- [WORK INSTRUCTION]: Would you please copy each line below that includes the string "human"?

(Dataset excerpts)
Content starts

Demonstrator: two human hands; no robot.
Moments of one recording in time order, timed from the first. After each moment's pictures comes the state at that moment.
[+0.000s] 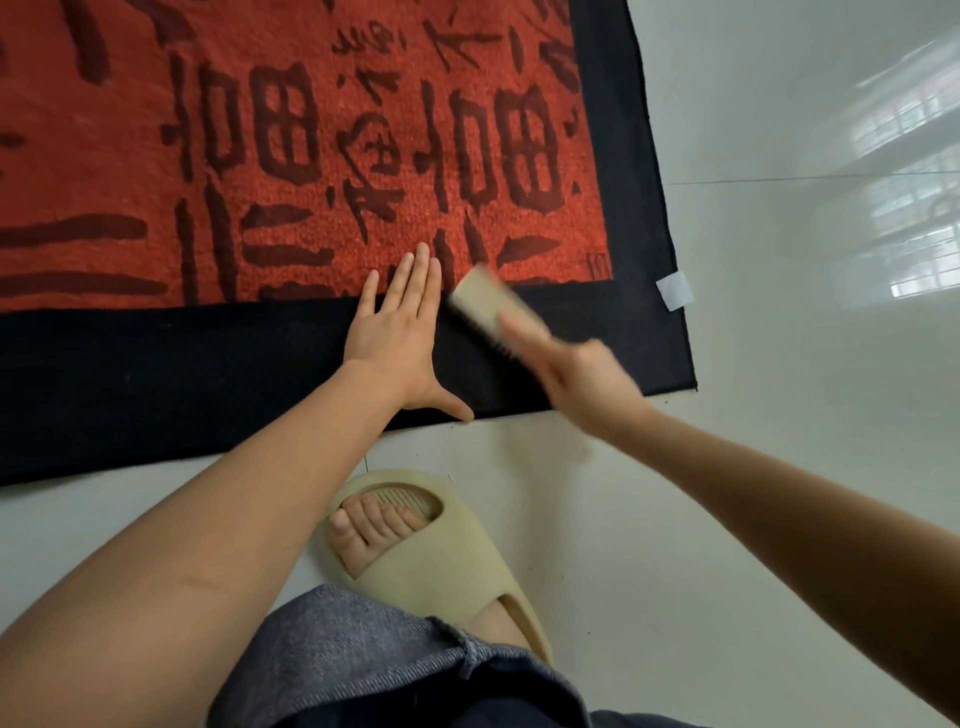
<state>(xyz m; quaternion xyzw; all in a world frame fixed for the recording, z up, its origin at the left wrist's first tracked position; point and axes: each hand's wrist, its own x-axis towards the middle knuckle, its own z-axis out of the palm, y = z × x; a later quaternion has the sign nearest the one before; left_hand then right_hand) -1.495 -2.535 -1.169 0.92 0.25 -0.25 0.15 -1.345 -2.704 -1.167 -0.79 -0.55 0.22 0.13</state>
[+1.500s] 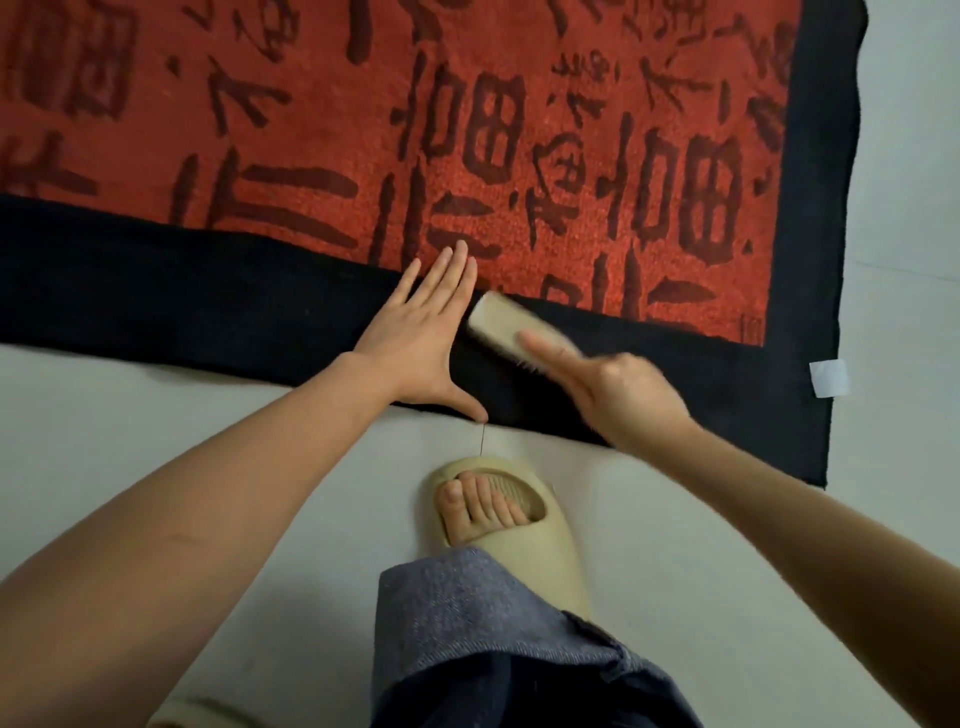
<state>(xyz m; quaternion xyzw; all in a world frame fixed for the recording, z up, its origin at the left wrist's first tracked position) -1.601 -2.489 -1.170 0.92 0.29 -0.20 0.18 -1.401 -2.633 -1.171 -0.69 -0.71 0.17 0.05</state>
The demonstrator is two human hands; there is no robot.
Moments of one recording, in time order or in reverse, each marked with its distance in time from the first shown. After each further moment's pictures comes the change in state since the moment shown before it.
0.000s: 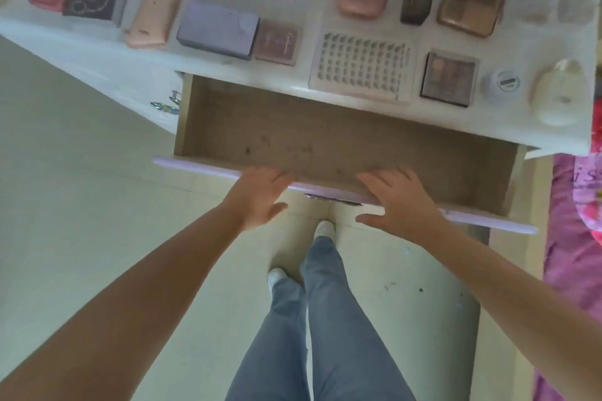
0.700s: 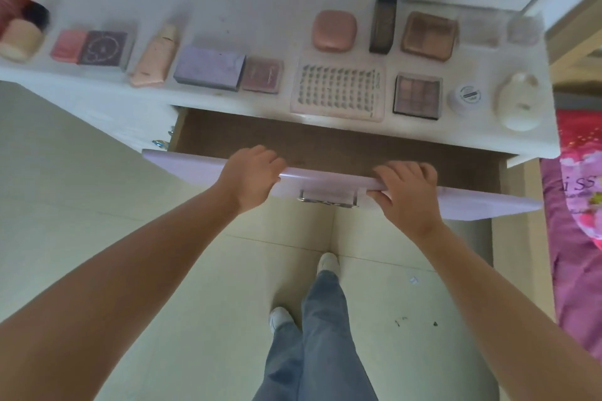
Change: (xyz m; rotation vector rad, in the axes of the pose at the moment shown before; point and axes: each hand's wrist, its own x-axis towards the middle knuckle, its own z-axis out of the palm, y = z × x) left_hand 0.024 0.013 -0.056 0.308 0.242 0.124; right_hand -0.004 0.026 0.008 -0.112 0.682 0.146
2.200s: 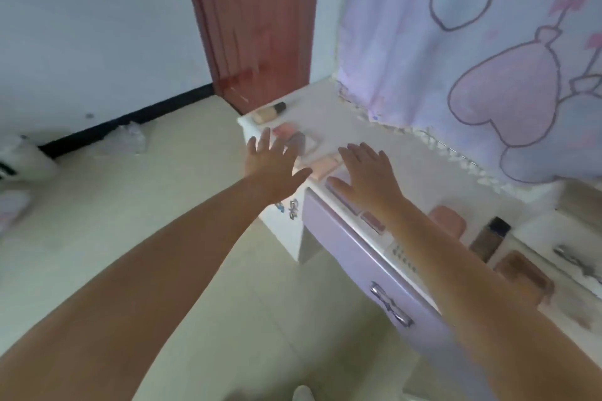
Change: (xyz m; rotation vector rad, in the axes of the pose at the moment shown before) left_hand -0.093 -0.076 -0.162 -0.044 0.030 -1.105; right_hand 0.240 -0.198 -0.096 0.090 -0.309 -0.660
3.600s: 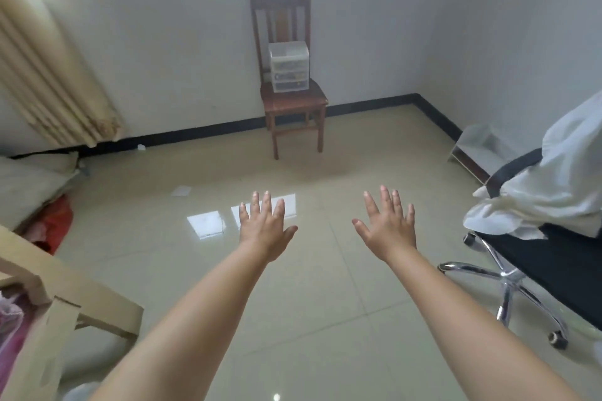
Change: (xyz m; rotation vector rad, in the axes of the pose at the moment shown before) left_hand -1.019 -0.624 0.168 -0.345 -0.136 -2.153; right_hand -0.361 -1.237 0.121 -0.046 -0.294 -1.711
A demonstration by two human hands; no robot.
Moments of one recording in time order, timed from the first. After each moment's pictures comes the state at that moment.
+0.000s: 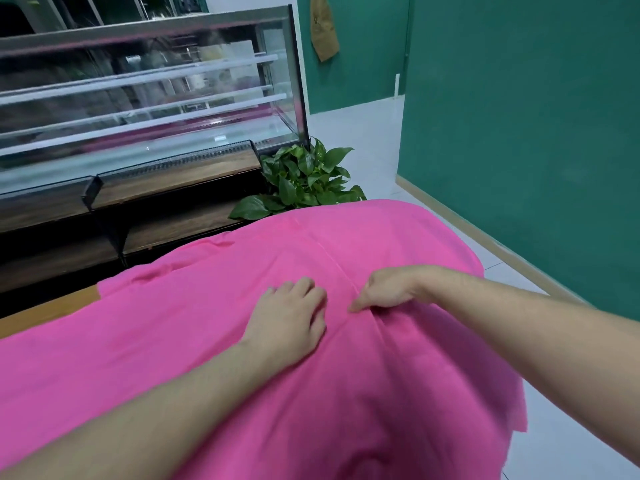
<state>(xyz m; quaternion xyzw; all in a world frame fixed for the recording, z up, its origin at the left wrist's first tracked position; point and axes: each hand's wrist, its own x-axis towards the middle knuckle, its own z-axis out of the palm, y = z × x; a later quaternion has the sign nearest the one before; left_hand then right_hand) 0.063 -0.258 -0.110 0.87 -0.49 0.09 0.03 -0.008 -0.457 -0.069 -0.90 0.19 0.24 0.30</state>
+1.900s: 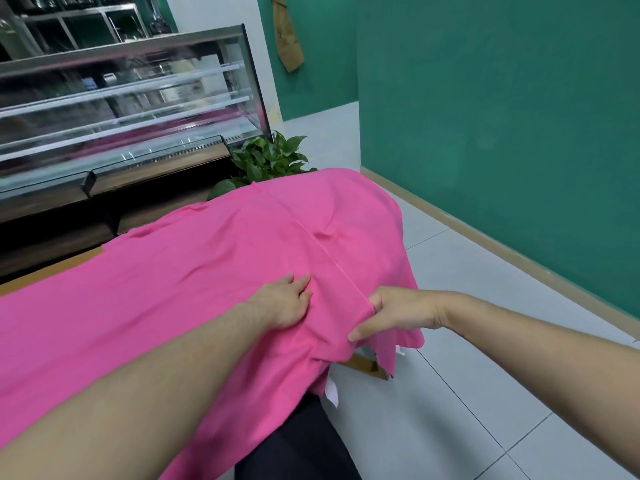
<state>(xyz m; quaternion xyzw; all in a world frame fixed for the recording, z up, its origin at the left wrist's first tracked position) -0.116 -0.238 -0.120 0.90 -0.40 -0.17 -0.07 -0.297 -0.392 -0.094 -0.80 0.06 0.18 0.57</state>
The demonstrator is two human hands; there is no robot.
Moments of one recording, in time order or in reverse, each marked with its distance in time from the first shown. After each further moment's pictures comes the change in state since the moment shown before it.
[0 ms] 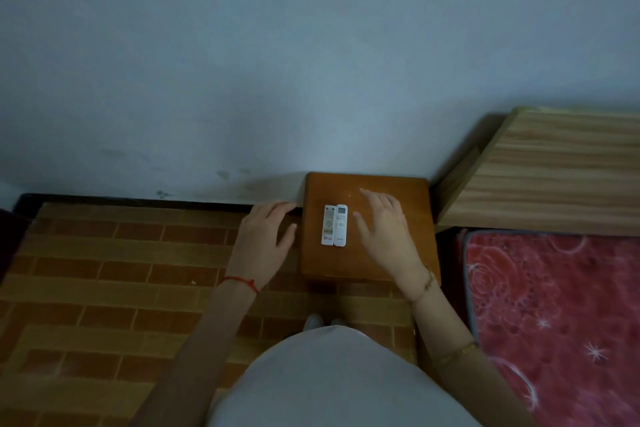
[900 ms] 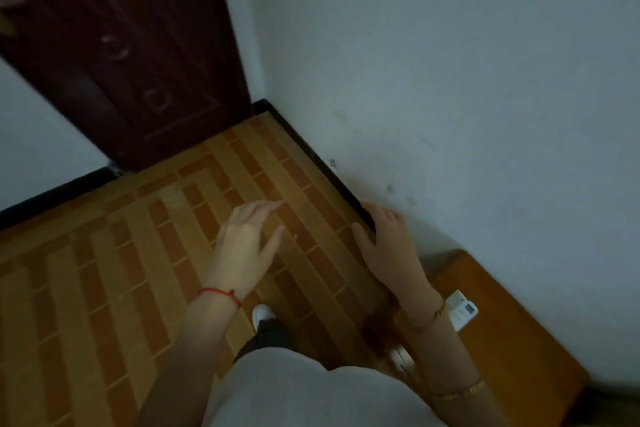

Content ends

- [EXERCISE SOLUTION]:
Demonstrator: two human hands; no robot.
The demonstrator is two human hands; there is no robot.
A demonstration by two human hands; no robot.
The demonstrator is two human hands; there is no robot.

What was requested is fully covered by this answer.